Leighton T. Tight bounds on the complexity of parallel sorting / T.Leighton // In: STOC ’84: Proceedings of the sixteenth annual ACM symposium on Theory of computing (New York, NY, USA, 1984), ACM, pp. 71–80.

Zagha M. Radix sort for vector multiprocessors / M.Zagha, G. E.Blelloch // In: Supercomputing ’91: Proceedings of the 1991 ACM/IEEE conference on Supercomputing (New York, NY, USA, 1991), pp. 712–721.

Kipfer P. UberFlow: a GPU-based particle engine / P.Kipfer, M.Segal, R.Westermann // In: HWWS ’04: Proceedings of the ACM SIGGRAPH/EUROGRAPHICS conference on Graphics hardware (New York, NY, USA, 2004), ACM Press, pp. 115– 122.

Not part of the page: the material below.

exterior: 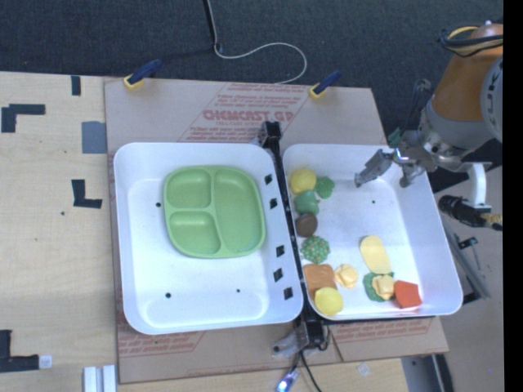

Sintorn E. Fast parallel GPU-sorting using a hybrid algorithm / E.Sintorn, U.Assarsson //In: Workshop on General Purpose Processing on Graphics Processing Units (GPGPU) (2007). [электронный ресурс]: http://www.cse.chalmers.se/~uffe/hybridsort.pdf

Sengupta S. Scan primitives for GPU computing / S.Sengupta, M.Harris, Y.Zhang, J. D.Owens // In: Graphics Hardware 2007 (Aug. 2007), ACM, pp. 97–106.

Harris M., Sengupta S., Owens J. D. Parallel prefix sum (scan) with cuda / Harris M., Sengupta S., Owens J. D. // GPU Gems 3. Boston: Addison Wesley, 2007. 851–876.

Guy E. Blelloch Prefix Sums and Their Applications / Guy E. Blelloch // [электронный ресурс]: https://www.cs.cmu.edu/~guyb/papers/Ble93.pdf.

The authors declare that there are no conflicts of interest present.